TO DO
Across the entries below, how many lines contain the string "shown"? Give only the count.

(Extracted records)

^^^^

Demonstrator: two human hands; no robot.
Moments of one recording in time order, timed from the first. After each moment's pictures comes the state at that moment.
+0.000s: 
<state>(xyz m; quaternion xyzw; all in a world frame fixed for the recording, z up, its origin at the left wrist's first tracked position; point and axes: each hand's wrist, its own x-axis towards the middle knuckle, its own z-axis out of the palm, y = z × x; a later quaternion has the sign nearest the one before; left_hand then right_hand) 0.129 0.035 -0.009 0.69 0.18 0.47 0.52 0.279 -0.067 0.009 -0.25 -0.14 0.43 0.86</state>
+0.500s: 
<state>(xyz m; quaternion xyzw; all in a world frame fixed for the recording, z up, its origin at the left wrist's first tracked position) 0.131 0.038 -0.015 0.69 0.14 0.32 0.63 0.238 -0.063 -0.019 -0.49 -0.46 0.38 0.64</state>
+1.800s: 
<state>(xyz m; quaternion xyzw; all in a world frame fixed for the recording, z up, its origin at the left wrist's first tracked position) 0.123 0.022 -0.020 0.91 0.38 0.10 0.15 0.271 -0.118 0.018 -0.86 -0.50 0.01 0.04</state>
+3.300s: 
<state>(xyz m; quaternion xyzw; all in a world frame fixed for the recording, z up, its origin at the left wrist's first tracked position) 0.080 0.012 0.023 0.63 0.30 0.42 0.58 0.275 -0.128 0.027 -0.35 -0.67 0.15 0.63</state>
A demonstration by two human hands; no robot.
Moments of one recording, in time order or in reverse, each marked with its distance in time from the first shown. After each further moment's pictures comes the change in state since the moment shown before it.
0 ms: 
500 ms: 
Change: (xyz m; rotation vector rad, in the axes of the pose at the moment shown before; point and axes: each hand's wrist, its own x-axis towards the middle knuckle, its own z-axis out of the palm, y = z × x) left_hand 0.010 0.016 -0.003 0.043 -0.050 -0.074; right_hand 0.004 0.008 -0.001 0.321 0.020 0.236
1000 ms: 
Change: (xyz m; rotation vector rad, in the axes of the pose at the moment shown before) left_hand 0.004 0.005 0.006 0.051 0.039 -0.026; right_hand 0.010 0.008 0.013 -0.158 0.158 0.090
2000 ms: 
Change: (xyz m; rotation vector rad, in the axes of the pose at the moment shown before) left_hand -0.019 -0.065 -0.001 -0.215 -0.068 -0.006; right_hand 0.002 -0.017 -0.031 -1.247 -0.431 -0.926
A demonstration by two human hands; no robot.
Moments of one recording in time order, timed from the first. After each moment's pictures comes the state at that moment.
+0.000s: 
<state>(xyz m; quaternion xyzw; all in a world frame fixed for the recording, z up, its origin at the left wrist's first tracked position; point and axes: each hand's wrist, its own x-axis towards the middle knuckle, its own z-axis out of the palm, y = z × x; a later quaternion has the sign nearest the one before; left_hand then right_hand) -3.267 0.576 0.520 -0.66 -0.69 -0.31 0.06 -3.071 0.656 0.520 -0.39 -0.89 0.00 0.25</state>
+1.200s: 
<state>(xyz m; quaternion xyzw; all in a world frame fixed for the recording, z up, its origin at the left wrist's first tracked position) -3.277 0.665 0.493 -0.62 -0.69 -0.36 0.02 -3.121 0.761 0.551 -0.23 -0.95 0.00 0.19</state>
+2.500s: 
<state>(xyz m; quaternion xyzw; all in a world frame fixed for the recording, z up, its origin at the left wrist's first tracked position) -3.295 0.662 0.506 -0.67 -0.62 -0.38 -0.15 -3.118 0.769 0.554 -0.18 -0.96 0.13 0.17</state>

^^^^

REPLY
4